Issues of Uncertainty in Super-Resolution Mapping and the Design of an Inter-Comparison Study
Peter M. Atkinson
School of Geography, University of Southampton, Highfield, Southampton, SO17 1BJ, UK
Abstract. Super-resolution mapping is a relatively new field in remote sensing whereby classification is undertaken at a finer spatial resolution than that of the input remotely sensed multiple-waveband imagery. A variety of different methods for super-resolution mapping have been proposed, including spatial pixelswapping, spatial simulated annealing and Hopfield neural networks, feed-forward back-propagation neural networks and geostatistical methods. The accuracy of all of these new approaches has been tested, but the tests have been individual (i.e., with little bench-marking against other techniques) and have used different measures of accuracy.
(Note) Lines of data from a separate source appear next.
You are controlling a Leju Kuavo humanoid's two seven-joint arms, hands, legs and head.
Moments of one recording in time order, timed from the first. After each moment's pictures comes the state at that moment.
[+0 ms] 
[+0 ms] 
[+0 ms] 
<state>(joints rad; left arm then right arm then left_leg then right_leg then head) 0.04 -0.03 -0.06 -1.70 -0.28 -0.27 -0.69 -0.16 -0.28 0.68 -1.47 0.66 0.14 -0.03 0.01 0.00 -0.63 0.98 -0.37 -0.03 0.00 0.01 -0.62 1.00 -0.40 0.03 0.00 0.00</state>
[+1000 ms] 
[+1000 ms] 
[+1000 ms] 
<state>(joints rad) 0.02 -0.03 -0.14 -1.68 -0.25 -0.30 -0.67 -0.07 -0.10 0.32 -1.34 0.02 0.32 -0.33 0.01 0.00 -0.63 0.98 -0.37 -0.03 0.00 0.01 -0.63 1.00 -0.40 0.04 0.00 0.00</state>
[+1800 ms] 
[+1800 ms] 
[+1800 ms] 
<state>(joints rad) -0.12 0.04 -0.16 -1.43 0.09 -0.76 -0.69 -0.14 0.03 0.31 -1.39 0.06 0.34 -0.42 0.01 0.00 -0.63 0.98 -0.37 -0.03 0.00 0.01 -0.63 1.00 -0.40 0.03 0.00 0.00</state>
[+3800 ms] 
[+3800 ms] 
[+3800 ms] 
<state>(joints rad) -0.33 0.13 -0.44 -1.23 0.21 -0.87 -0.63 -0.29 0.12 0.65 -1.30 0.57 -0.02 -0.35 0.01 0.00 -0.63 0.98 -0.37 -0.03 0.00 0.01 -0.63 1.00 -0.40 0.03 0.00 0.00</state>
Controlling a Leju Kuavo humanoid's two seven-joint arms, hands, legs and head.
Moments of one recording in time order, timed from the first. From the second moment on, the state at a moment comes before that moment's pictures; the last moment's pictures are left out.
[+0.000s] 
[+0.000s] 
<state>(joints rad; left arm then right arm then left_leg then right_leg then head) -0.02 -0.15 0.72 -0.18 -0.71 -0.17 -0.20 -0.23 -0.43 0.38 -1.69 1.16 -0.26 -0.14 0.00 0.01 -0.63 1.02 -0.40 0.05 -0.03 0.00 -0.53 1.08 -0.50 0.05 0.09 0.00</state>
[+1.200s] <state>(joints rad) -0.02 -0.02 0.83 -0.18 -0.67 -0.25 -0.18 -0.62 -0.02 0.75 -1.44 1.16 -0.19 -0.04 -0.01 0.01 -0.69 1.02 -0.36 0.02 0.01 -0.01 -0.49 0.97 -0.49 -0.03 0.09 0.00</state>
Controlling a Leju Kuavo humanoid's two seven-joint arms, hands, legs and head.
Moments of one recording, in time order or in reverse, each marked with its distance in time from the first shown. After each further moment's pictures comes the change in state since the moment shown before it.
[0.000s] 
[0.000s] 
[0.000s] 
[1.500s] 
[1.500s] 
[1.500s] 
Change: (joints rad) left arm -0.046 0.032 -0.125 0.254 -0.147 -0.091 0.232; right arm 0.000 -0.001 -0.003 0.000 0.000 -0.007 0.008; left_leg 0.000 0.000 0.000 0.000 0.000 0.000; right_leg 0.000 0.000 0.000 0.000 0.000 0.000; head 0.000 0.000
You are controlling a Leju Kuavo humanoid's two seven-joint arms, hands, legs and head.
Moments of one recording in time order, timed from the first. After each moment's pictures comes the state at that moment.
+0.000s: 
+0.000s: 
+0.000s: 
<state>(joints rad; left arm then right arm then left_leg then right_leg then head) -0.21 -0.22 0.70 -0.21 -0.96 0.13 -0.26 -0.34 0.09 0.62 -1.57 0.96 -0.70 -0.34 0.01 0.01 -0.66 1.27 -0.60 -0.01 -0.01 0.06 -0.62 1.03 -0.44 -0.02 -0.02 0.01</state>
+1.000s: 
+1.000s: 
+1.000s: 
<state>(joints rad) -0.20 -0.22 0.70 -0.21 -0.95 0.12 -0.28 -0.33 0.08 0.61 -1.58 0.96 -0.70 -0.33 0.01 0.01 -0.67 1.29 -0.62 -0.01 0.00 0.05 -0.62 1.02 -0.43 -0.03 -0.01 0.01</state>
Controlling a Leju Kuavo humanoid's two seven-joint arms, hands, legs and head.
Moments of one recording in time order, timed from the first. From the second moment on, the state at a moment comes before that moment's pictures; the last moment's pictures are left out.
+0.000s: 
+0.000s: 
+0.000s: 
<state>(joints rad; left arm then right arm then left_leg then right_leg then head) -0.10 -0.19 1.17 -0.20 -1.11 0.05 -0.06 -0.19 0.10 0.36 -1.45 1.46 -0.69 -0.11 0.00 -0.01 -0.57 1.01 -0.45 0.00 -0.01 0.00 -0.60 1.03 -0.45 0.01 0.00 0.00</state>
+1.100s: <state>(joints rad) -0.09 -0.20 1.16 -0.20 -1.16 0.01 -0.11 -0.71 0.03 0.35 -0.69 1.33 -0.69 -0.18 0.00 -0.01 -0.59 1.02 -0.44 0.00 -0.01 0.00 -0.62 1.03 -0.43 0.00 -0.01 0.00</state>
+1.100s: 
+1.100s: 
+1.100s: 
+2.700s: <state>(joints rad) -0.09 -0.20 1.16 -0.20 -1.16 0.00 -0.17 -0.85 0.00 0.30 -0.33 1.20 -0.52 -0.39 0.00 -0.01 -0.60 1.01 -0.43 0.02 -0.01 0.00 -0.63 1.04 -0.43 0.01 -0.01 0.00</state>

There is, therefore, a need for greater inter-comparison between the various methods available, and a super-resolution inter-comparison study would be a welcome step towards this goal. This paper describes some of the issues that should be considered in the design of such a study.
Keywords: super-resolution mapping, inter-comparison, accuracy assessment
In: Wan, Y. et al. (eds) Proceeding of the 8th international symposium on spatial accuracy assessment in natural resources and environmental sciences, World Academic Union (Press).